An important goal of the rt-xr project is to allow MR and AR headset wearing physical occupants of a sentient space to interact as naturally as possible with virtual users in the same space. A component of this is spatialized sound, where a sound or someone’s voice appears to originate from where it should in the scene. Unity has a variety of tools for achieving this, depending on the platform.
I have standardized on 16 bit, single channel PCM at 16000 samples per second for audio within rt-xr in order to keep implementation simple (no need for codecs) but still keep the required bit rate down. The problem is that the SharingServer has to send all audio feeds to all users – each user needs all the other user’s feeds so that they can spatialize them correctly. If spatialized sound wasn’t required, the SharingServer could just mix them all together on some basis. Another solution is for the SharingServer to just forward the dominant speaker but this assumes that only intermittent speakers are supported. Plus it leads to the “half-duplex” effect where the loudest speaker blocks everyone else. Mixing them all is a lot more democratic.

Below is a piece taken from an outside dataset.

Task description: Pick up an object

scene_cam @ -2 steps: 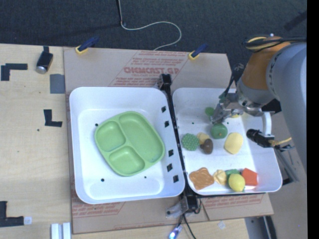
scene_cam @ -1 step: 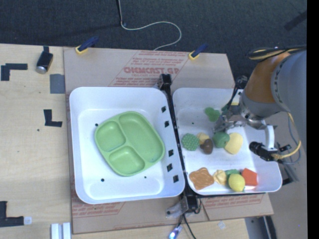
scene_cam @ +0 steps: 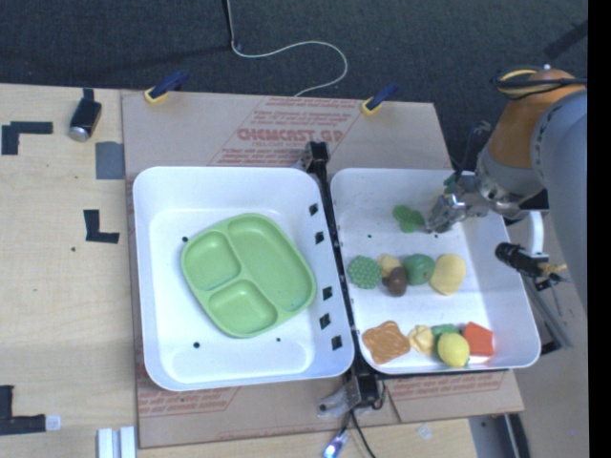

Another question is how to deal with occupants in different rooms within the same sentient space. Some things (such as video) are turned off to reduce bit rate if the user isn’t in the same room as the video panel. However, it makes sense that you can hear users in other rooms at an appropriate level. The AudioSource in Unity has tools for ensuring that sound levels drop off appropriately.
Spatialized sound currently works on Windows desktop and Windows MR. The desktop version uses the Oculus spatializer as this can support 16000 samples per second. The Windows MR version uses the Microsoft HRTF spatializer which unfortunately requires 48000 samples per second so I have to upsample to do this. This does mess up the quality a bit – better upsampling is a todo.
Right now, the SharingServer just broadcasts a standard feed with all audio sources. Individual users filter these in two ways. First of all, they discard their own audio feed. Secondly, if the user is a physical occupant of the space, feeds from other physical occupants are omitted so as to just leave the VR user feeds. Whether or not it would be better to send customized feeds to each user is an interesting question – this could certainly be done if necessary. For example, a simple optimization would be to have two feeds – one for AR and MR users that only contains VR user audio and the current complete feed for VR users. This has the great benefit of cutting down bit rate to AR and MR users whose headsets may benefit from not having to deal with unnecessary data. In fact, this idea sounds so good that I think I am going to implement it!
Next up is getting something to work on Android. I am using native audio capture code on the two Windows platforms and something is needed for Android. There is a Unity technique using the Microphone that, coupled with a custom audio filter, might work. If not, I might have to brush up on JNI. Probably spatialized sound is going to be difficult in terms of panning. Volume rolloff with distance should work however.